Iran has already built a natural gas pipeline to its border with Pakistan, which has so far balked at constructing a link on its side amid threats of sanctions from Washington.

But Pakistan is now seeking Chinese funding to build its portion.  The country signed a basic agreement with China last Monday to construct a pipeline from the southern port of Gwadar to Nawab Shah District in the southwest of Pakistan.  Islamabad says the pipeline will be extended to the border with Iran after the US engineered sanctions against Iran are lifted.

The agreement that was signed during the landmark visit by China’s President Xi Jinping to Pakistan was part of a major package of projects that he unveiled for building an economic corridor between Pakistan's port city of Gwadar and western China's Xinjiang region.

"I don't think it's too far away [for] this pipeline [from Iran] to be extended to China through Pakistan. That is something that would be of common interest to Iran, China and Pakistan," Khaji told the South China Morning Post.

Known as the Peace Pipeline, the project is meant to transfer natural gas from Iran’s energy hub of Assaluyeh to Pakistan, which suffers from a crippling electricity deficit because of a shortage of fuel for its power-generation plants. Pakistan has been negotiating for months behind the scenes for China to build the Pakistani portion of the pipeline, the Wall Street Journal earlier reported.

Iran and Pakistan had been negotiating over the project for almost two decades, but a final agreement could not be made due to disputes over pricing as well as the pressures by Washington against the project.  The project – in its initial plan conceived in 1995 – envisaged delivering gas to India, as well. However, New Delhi later withdrew from it as multiple complications including US pressures, pricing disputes and uncertainty over pipeline security grew. 

China at some point in talks over the project was raised as a potential final destination. However, the idea to bring the world’s largest energy consumer never moved beyond the drawing board. 

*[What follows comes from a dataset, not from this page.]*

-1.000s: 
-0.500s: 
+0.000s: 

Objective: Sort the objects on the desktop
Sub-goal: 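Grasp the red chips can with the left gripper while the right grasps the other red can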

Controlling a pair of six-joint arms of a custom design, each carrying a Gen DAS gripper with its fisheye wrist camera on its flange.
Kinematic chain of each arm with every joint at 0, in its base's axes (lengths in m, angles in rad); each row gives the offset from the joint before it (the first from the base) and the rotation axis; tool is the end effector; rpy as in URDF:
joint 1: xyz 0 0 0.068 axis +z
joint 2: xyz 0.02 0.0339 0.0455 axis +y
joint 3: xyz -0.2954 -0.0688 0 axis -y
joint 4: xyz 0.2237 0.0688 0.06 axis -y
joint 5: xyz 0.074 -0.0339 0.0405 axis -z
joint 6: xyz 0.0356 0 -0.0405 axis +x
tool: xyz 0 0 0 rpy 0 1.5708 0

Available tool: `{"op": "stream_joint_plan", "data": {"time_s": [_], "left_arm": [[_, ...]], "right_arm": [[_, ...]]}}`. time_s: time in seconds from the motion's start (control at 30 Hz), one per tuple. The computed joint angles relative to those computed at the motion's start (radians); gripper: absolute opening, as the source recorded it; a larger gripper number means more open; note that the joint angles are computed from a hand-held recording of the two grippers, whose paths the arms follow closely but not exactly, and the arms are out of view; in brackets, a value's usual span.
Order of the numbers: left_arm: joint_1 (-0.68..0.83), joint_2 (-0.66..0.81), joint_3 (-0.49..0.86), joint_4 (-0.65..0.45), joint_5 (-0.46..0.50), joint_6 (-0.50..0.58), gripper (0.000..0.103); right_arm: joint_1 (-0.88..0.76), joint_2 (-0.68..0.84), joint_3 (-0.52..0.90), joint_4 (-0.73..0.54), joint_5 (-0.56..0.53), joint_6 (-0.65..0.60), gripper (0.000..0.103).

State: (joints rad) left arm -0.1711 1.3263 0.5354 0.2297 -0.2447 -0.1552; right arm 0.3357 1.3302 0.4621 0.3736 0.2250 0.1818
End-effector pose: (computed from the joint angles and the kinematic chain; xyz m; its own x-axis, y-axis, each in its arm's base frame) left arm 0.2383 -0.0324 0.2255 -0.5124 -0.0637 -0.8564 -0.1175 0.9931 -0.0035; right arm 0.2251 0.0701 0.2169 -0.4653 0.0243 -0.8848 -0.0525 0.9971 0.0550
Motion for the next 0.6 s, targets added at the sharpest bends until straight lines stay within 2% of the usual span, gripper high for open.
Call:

In plans to exports natural gas to the country, Russia has already taken over Iran. Moscow and Beijing signed a major 30-year contract last year to pipe natural gas to eastern China. The project whose value is estimated to amount to $400 billion envisages piping 38 billion cubic meters (1.3 trillion cubic feet) of gas per year from 2019. However, the recent geopolitical developments as well as changes in market dynamics have created serious doubts over the project.